Why do people say the craziest things on Twitter?
What is it about social media that makes powerful, accomplished individuals say things that they later need to recant, walk back or at least explain?
This isn’t about President Trump (although it could be). It is about chief executives.
The tweets that Elon Musk of Tesla sent last week about taking his company private pushed investors into a tizzy as they tried to parse his every word. Regulators are examining Mr. Musk’s posts, but there is an another, perhaps broader question government officials should reconsider: Is Twitter the right forum for public company executives to disseminate market-moving information in the first place?
For years, companies and their executives were limited to disclosing market-moving information in news releases that were widely distributed over services like Business Wire or in interviews with media outlets. That is, until Reed Hastings, the chief executive of Netflix, broke ranks in 2012 and wrote on his Facebook page that the company’s video-streaming service had “exceeded 1 billion hours for the first time.”
That, in turn, led to what’s known as the Reed Hastings Rule, when the Securities and Exchange Commission permitted such use of social media. “Most social media are perfectly suitable methods for communicating with investors,” said George S. Canellos, the agency’s acting enforcement chief at the time.
But given the brevity Twitter requires — its character limit was doubled to 280 characters last year — it is perhaps inevitable that people will be misunderstood, even when they tweet with the best of intentions.
“All tweets are misleading with such a short character limit,” said Jeffrey A. Sonnenfeld, a professor at the Yale School of Management. “Companies shouldn’t be encouraging the use of Twitter for its executives. They should forbid it.”
Mr. Sonnenfeld said such a prohibition should be a company guideline, not a legislative requirement, adding he did not believe the government should get involved in what constitutes a news release.
But still, regulators could at least encourage companies to remind their executives that Twitter is better used as a place to offer idle musings rather than corporate missives.
Individuals are responsible for their own behavior — or what comes out of their mouth or keystrokes. Still, all too often, boldface-name executives, politicians and celebrities have needed to “clarify” their comments on Twitter. (I’ve had to do it myself.)
Rupert Murdoch, the media mogul, once tweeted about “scumbag celebrities” only to return to Twitter with a clarification: “I never referred to any particular people, just some ‘dodgy’ self promoting celebrities. Repeat apology for language.”
Rob Goldman, a Facebook vice president, defended the company on Twitter over the role that Russia-linked advertisements played in the 2016 United States presidential election. “I have seen all of the Russian ads and I can say very definitively that swaying the election was *NOT* the main goal,” he wrote. The company ended up issuing a clarification.
For reasons that remain inexplicable, Twitter seems to create an impulse control problem for too many — and when billions of dollars of investors’ money is on the line and the credibility of the markets are at stake, that seems like a risk not worth taking.

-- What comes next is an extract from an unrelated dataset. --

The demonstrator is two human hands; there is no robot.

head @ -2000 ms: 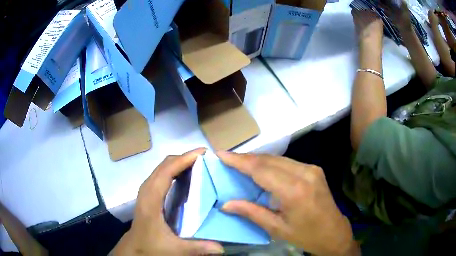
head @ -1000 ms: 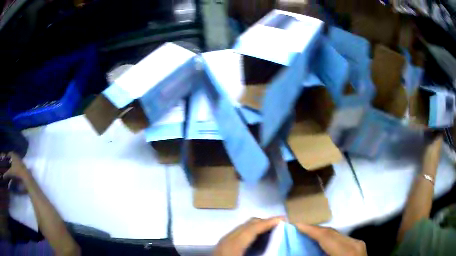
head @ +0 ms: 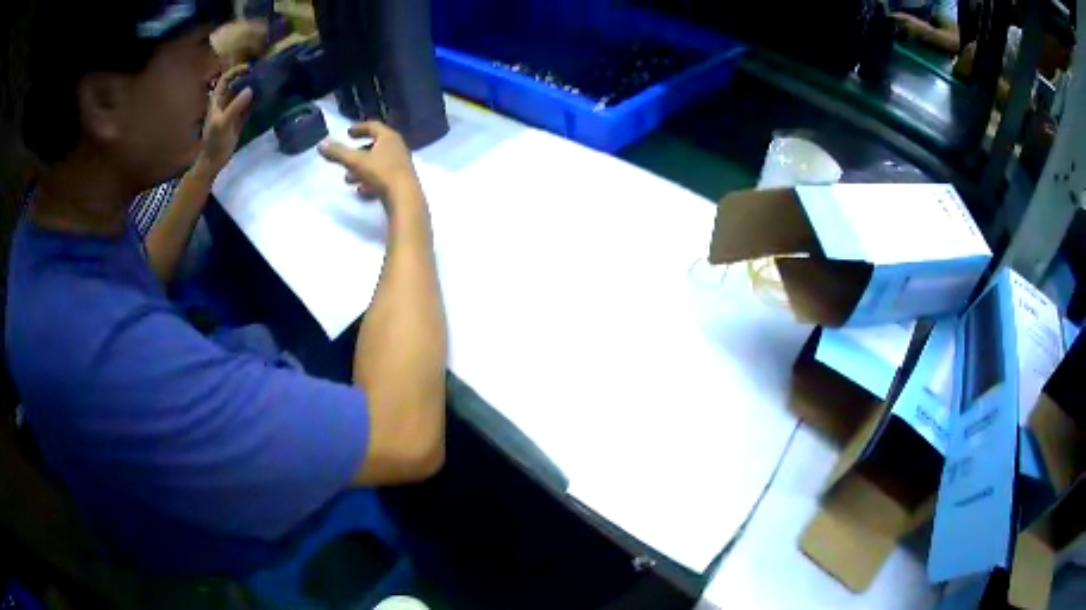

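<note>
Neither of my hands is in the picture. Light blue and white cartons lie heaped at the right. The upper carton (head: 911,232) lies on its side with its brown flaps open toward the left. Below it another open carton (head: 875,358) shows a brown inside and a hanging brown flap with rounded corners. A blue carton (head: 982,417) with a dark printed picture leans at the right. The rest of the heap is cut off by the right edge.
A person in a blue shirt (head: 191,393) sits at the left, hands raised near dark cylindrical parts (head: 300,128). The bench has a white sheet (head: 572,322). A blue tray (head: 607,113) of small dark parts stands behind; a metal post (head: 1054,191) is at the right.
The view has swung left. The cartons have shifted to the right of the picture, the seated neighbour has come into view, and my hands with the carton they held have left the picture.
</note>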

Mr. Musk’s explanation on Monday that his comment on Twitter last week that he had “financing secured” for taking Tesla private required a 1,008-word explanation that was almost certainly run through Tesla’s legal department — more than once.

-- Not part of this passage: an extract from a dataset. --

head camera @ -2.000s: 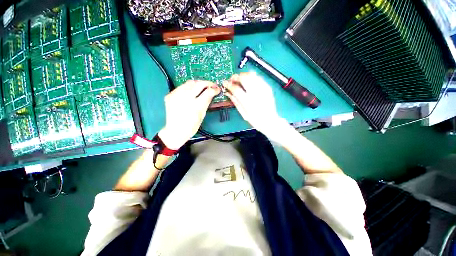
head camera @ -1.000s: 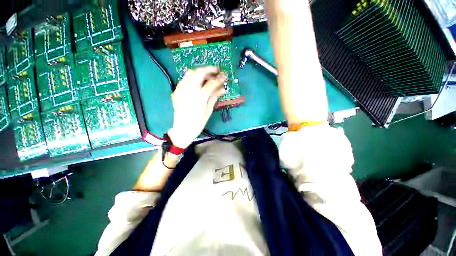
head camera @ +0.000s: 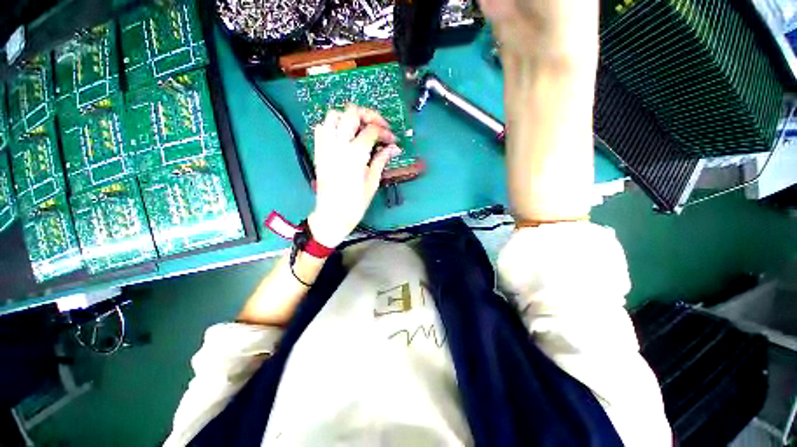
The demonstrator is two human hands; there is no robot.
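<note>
A green circuit board [head camera: 349, 87] lies in the reddish-brown fixture [head camera: 336, 58]. My left hand [head camera: 349, 161] is over the board's near part, thumb and fingers close together; whether they pinch a small part cannot be seen. My right hand [head camera: 516, 10] is blurred and cut off by the top edge, so its grip is hidden. Beside it a black power driver nose [head camera: 417, 35] points down, its tip near the board's far right corner. The torque wrench [head camera: 463, 106] lies right of the fixture, its handle hidden behind my right forearm.
A black tray heaped with silver hardware [head camera: 349, 22] stands beyond the fixture. Rows of green boards [head camera: 166, 122] lie on a black panel at left. A black slotted rack [head camera: 647, 148] with boards stands at right. A black cable [head camera: 278, 113] runs left of the fixture.
Both hands were together at the board. My right hand has moved away to the top edge, and the black driver nose has come down toward the board. My left hand has stayed over the board.
</note>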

Regulators may end up not having a problem with Mr. Musk’s message, but the existing rule has an important caveat that involves the audience it reached.
In discussing enforcement of the Reed Hastings Rule, Mr. Canellos said social media was not an appropriate vehicle for announcements “if the access is restricted or if investors don’t know that’s where they need to turn to get the latest news.”
That means if companies and their executives want to use Twitter to disseminate news, they should not be allowed to block people from following their accounts, including those who manage to get under their skin. Mr. Musk has repeatedly blocked such trolls on Twitter.
This issue is a variation of a theme that emerged in a court case this year in which a judge found it inappropriate for Mr. Trump to block users, given his public role.
Mr. Trump’s use of Twitter has illustrated the danger of disclosing market-moving information, exemplified by his tweet before the employment report in which he seemed to hint the numbers were going to be good.
It is perhaps an irresistible temptation, but one that companies have seen fit to punish in the past. Gene Morphis, chief financial officer for the specialty women’s retailer Francesca’s, was fired in 2012 for his use of social media posts like, “Board meeting. Good numbers=Happy Board.”
Perhaps the original executive maverick on Twitter was Alan Meckler, chief executive of WebMediaBrands. He started sending tweets in 2011 that would regularly move his company’s stock.
“Good chance we will be making a few acquisitions by middle of March,” he would write. Or he would send a tweet pointing out that the company’s earnings report would be out in a week, with a winking reference to promising revenue numbers: “Rev. Growth big.”
The Securities and Exchange Commission inquired about Mr. Meckler’s use of Twitter, but eventually closed the case.
It shouldn’t have, or at least it could have sent a warning. Maybe Mr. Musk would have heard it.